Akibat tidak masuk dinas sejak 2023, kata Yosmar, MN telah dijatuhi hukuman disiplin tingkat sedang pada tahun 2024 berupa penurunan pangkat lebih rendah satu tingkat selama 1 tahun. Ia menyebut bahwa pemkab memberikan hukuman itu berdasarkan hasil pemeriksaan sesuai dengan ketentuan peraturan perundang-undangan.
Meski sudah dipanggil beberapa kali, kata Yosmar, MN tidak pernah datang untuk memenuhi panggilan tim pemeriksa. Ia menyebut bahwa kini MN kembali dipanggil untuk diperiksa atas dugaan pelanggaran disiplin berat.

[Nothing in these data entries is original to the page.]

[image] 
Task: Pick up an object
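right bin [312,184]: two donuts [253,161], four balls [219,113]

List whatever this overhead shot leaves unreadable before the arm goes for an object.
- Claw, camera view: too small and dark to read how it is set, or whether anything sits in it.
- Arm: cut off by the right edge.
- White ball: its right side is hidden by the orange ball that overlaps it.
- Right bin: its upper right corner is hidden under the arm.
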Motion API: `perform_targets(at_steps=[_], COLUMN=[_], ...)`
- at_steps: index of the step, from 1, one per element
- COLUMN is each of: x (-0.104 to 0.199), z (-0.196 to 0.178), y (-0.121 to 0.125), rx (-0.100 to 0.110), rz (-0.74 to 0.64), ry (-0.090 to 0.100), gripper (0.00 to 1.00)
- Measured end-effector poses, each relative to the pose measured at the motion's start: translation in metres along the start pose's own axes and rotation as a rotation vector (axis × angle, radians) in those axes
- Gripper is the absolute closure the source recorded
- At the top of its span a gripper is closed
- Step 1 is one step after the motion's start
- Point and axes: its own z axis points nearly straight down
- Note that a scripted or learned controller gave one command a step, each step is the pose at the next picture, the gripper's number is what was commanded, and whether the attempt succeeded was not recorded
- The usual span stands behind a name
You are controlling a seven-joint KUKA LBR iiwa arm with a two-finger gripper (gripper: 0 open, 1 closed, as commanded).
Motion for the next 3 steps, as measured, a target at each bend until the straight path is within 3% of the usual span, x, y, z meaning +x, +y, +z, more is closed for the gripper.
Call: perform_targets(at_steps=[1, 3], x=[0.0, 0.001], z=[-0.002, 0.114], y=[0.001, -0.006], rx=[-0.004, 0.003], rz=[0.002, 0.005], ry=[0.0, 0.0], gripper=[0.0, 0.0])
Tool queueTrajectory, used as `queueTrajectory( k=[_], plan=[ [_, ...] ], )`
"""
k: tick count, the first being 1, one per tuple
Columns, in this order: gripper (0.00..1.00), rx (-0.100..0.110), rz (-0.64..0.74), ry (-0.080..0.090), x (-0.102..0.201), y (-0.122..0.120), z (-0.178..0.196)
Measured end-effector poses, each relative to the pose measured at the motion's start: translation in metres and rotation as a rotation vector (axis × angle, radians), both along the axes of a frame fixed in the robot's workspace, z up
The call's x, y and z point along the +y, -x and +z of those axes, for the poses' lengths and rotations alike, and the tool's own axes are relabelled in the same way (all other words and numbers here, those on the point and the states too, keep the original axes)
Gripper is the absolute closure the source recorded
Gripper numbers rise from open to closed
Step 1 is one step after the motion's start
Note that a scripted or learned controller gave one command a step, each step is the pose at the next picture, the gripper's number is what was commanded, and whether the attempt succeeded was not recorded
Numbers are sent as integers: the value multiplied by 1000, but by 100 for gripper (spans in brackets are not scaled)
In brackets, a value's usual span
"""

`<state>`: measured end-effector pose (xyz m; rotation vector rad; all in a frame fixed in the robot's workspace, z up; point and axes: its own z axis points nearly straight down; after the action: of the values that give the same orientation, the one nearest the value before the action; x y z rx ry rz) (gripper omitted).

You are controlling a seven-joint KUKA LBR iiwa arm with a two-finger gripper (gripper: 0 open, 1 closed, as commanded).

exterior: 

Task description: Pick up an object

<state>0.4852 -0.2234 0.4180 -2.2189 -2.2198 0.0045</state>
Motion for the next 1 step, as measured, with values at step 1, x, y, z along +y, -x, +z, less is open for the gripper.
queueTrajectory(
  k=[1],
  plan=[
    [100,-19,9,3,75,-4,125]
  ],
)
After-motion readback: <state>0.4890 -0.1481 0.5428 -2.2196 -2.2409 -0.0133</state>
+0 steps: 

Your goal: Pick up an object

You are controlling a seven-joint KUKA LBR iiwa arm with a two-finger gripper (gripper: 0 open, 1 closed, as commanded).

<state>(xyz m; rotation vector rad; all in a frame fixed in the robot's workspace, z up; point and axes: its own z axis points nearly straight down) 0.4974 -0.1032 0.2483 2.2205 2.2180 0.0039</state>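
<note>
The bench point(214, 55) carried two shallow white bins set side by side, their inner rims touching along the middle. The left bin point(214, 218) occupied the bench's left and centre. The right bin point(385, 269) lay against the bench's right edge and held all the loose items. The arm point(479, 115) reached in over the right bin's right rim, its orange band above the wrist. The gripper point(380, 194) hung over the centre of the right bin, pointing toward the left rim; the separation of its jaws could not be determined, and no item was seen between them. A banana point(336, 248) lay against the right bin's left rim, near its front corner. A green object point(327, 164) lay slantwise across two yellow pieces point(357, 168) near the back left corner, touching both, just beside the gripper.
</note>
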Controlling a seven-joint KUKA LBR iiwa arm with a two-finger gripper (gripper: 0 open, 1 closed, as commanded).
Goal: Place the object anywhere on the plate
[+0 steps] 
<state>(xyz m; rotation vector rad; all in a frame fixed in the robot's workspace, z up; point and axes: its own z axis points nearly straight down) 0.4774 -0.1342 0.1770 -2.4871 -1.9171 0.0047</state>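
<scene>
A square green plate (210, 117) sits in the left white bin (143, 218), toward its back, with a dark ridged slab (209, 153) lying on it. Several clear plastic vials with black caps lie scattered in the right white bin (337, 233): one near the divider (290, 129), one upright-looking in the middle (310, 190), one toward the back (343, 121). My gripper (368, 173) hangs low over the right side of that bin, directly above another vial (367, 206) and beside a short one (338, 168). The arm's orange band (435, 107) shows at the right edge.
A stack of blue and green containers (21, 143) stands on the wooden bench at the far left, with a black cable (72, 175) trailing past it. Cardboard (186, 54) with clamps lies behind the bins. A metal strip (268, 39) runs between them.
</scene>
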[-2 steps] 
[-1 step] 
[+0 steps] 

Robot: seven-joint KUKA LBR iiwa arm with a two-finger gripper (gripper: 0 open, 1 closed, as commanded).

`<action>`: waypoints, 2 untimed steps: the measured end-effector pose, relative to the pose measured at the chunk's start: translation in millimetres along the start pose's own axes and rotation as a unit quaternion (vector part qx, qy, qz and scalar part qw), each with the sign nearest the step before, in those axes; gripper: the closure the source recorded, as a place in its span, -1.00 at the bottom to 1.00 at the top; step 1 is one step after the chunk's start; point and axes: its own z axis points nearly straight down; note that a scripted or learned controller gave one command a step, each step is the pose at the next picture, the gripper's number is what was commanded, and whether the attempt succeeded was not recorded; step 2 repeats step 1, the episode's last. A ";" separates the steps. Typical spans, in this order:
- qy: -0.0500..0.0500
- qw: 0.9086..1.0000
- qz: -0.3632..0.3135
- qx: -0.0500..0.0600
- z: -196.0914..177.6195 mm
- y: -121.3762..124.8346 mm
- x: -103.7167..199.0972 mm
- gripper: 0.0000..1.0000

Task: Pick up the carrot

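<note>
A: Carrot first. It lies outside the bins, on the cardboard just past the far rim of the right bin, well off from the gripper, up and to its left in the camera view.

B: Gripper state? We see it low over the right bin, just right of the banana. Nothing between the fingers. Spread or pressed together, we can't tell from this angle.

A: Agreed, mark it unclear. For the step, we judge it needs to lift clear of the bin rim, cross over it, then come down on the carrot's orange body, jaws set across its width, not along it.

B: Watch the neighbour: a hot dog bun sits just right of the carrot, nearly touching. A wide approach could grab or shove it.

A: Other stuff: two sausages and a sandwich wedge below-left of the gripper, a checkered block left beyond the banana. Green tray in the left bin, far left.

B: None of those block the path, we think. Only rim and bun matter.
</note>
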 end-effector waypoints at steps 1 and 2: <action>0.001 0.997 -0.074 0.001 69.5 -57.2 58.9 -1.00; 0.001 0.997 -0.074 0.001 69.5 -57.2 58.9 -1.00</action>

Yosmar menegaskan bahwa Pemkab Pasaman Barat berkomitmen menegakkan disiplin ASN secara profesional, objektif, transparan, dan tanpa pandang bulu. Ia menyebut bahwa setiap pelanggaran disiplin diproses sesuai dengan mekanisme hukum administrasi dengan tetap menjunjung tinggi prinsip keadilan, akuntabilitas, dan kepastian hukum.
Sebelumnya diberitakan bahwa seorang PNS berinisial MN yang berdinas di Satpol PP dan Pemadam Kebakaran (Damkar) Pasaman Barat tetap menerima gaji dan TPP meski tidak masuk kerja tiga tahun.
Hal itu merupakan salah satu temuan BPK dalam Laporan Hasil Pemeriksaan atas Sistem Pengendalian Intern dan Kepatuhan terhadap Ketentuan Peraturan Perundang-undangan Pemkab Pasaman Barat Tahun 2025. Laporan tersebut diterbitkan pada Mei 2026.
BPK mengetahui hal itu setelah memeriksa dokumen daftar hadir pegawai, amprah gaji, dan pembayaran TPP.
Berdasarkan hasil wawancara BPK dengan Kepala Subbagian Umum dan Kepegawaian Satpol PP dan Damkar Pasaman barat pada 20 April 2026, pegawai tersebut tidak masuk kerja sejak 2023 hingga April 2026.
Dalam laporan itu disebutkan bahwa BKPSDM Pasaman Barat telah melaksanakan sidang kode etik terhadap pegawai itu pada 5 September 2024. Hasilnya, pegawai itu terbukti tidak masuk kerja tanpa alasan yang sah sebanyak 243 hari terhitung dari Januari 2023 sampai Agustus 2024.